Mohammed Fenaitel Mohamad Al Daihani -- was an auditor in the Kuwaiti Audit Bureau and a father of six children. In 1993, his family funded the building of a well in the Philippines and, the following year, he purchased a farm in Indonesia for a local orphan village to use for food. In 1995, he funded the construction of a mosque in the republic of Benin. On September 9, 2001, Mohammad left Kuwait to use the two remaining weeks of his annual leave to provide aid to the Afghan refugees settling on the border after fleeing the harsh conditions of life under the Taliban. After September 11th, he contacted his family to say that the borders had been closed and only women, children, and the elderly were being allowed to leave.
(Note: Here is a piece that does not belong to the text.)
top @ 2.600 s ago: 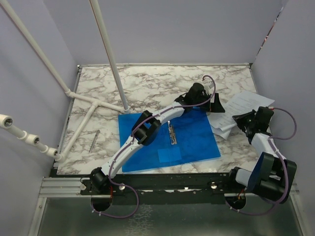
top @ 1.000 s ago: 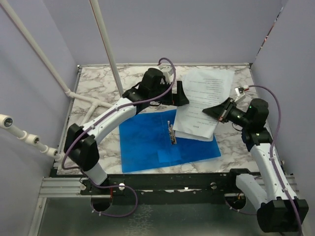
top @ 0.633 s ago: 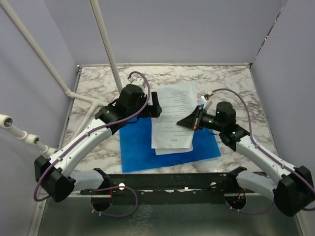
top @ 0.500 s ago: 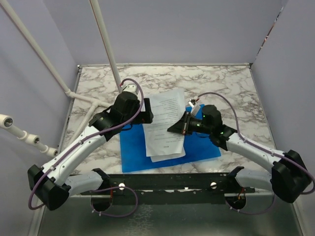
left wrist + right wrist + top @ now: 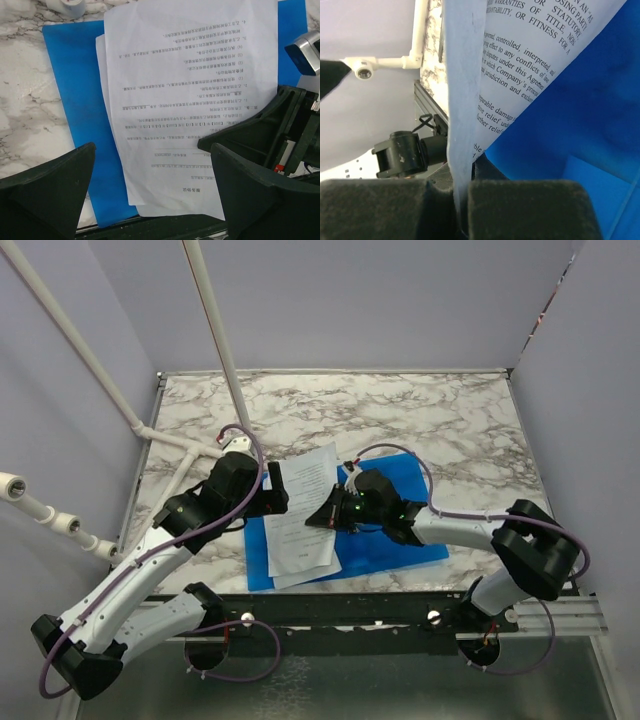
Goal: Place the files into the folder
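Note:
The blue folder (image 5: 405, 540) lies flat near the table's front edge. The files (image 5: 300, 520), white printed sheets, hang over its left half and reach past its near edge. My right gripper (image 5: 325, 515) is shut on their right edge, and the right wrist view shows the files (image 5: 520, 65) pinched between its pads (image 5: 462, 205) above the folder (image 5: 580, 125). My left gripper (image 5: 272, 490) hovers open just left of the sheets. In its own view the wide-apart fingers (image 5: 155, 200) frame the files (image 5: 190, 100) on the folder (image 5: 80, 100). The folder's clip is hidden.
White pipes (image 5: 215, 340) slant up from the table's back left, with a T-joint (image 5: 190, 452) lying on the marble. A black metal rail (image 5: 330, 610) runs along the front edge. Purple walls close in the left, back and right sides.
The right gripper has carried the files from the table's right side leftwards and down over the folder. The left arm has drawn back to the left, still open.

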`<state>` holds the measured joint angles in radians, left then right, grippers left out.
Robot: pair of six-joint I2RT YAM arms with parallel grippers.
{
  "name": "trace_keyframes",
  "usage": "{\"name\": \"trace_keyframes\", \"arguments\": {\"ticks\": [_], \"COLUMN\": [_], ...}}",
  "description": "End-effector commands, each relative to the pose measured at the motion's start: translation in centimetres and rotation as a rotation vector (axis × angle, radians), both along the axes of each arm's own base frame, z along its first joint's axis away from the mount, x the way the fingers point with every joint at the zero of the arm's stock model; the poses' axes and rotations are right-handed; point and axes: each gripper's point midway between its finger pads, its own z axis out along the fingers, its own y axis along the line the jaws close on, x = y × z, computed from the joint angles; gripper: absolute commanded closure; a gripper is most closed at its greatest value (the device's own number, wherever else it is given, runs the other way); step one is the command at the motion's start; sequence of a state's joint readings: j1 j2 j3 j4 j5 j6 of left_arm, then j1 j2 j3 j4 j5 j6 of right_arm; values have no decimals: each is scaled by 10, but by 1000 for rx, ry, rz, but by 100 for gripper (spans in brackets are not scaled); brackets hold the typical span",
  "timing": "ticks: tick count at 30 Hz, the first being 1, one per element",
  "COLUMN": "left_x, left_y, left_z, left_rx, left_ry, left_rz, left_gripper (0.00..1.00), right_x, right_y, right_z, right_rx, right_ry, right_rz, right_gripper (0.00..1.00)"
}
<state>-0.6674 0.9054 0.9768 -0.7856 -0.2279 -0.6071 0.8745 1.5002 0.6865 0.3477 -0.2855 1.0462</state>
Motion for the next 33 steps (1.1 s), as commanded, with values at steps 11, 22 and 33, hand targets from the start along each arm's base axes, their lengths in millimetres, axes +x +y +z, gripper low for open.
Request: {"name": "trace_keyframes", "arguments": {"ticks": [11, 22, 33], "left_x": [-22, -16, -13], "left_y": [21, 27, 17], "left_z": [-45, -85, -128], "left_rx": [42, 33, -49], "left_ry": [108, 173, 175], "left_rz": [71, 242, 265], "left_gripper": [1, 1, 1], "right_x": [1, 0, -2], "right_y": [57, 46, 39], "right_z": [-29, -44, -47], "right_rx": [-33, -115, -157], "right_ry": [50, 41, 24], "right_rz": [-16, -27, -19], "right_gripper": [84, 72, 62]}}
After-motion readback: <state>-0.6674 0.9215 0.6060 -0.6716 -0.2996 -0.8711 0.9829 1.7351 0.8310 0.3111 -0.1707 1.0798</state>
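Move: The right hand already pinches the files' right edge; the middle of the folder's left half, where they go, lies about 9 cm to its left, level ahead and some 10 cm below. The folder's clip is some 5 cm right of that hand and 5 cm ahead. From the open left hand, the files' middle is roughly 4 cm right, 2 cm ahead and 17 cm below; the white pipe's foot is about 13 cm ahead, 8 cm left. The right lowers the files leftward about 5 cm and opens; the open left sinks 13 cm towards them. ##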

He contacted them later, saying “I am currently detained by the American army. They know that I was in Afghanistan to dig water wells and that the borders were closed, so I could not get out of the country. Yet they are still investigating.” His family has no means of income while he is detained, and he worries about their suffering.
Fayiz Mohammed Ahmed Al Kandari -- is a 27 year-old student who went to render aid in Afghanistan during his 2001 summer vacation. It was his belief that helping others might honor his grandmother, who had just died, and bring better health to his mother, who is suffering from cancer. After being captured by U.S. forces, he wrote in a message to his family that an American investigator had questioned him and found nothing against him, and he believed he would soon be freed. He wrote in a Red Cross letter, “If the construction of a mosque…or the digging of a well is the sin that makes me a detainee, then I willingly accept my detention.”
Adil Zamil Abdull Mohssin Al Zamil -- worked in the Kuwaiti Public Authority for Housing Care, and is the father of 8 children. Since their father has been detained, they have had no means of income. Adil’s father is too ill to care for his grandchildren. It is believed that Adil was arrested in Pakistan at the end of February, 2002 by a group of Pakistani and U.S. personnel, though the reason for his arrest is not known.
Saad Madai Saad Al-Azmi -- 24 traveled to Kabul, Afghanistan in July 2001 to supervise charitable projects, including the construction of mosques. After the bombing of Afghanistan began following September 11th, Saad left for Pakistan where he stayed for about a month. He then traveled to Lahore, Pakistan for several weeks, then on to Karachi in January in order to arrange transportation back home to Kuwait. For unknown reasons, he was detained in Pakistan and eventually was taken by the U.S. to Guantanamo.
Abdullah Saleh Ali Al Ajmi -- is a 25 year-old lance corporal in the Kuwaiti army. He is a member of the apolitical Tableeghi sect. His family says that he decided to take a leave of absence from the army in order to “rescue the needy and the poor” in Pakistan. A month after he left Kuwait, he contacted his family to tell them that he was successfully carrying out aid work. The next his parents heard from him was a Red Cross postcard from Guantanamo.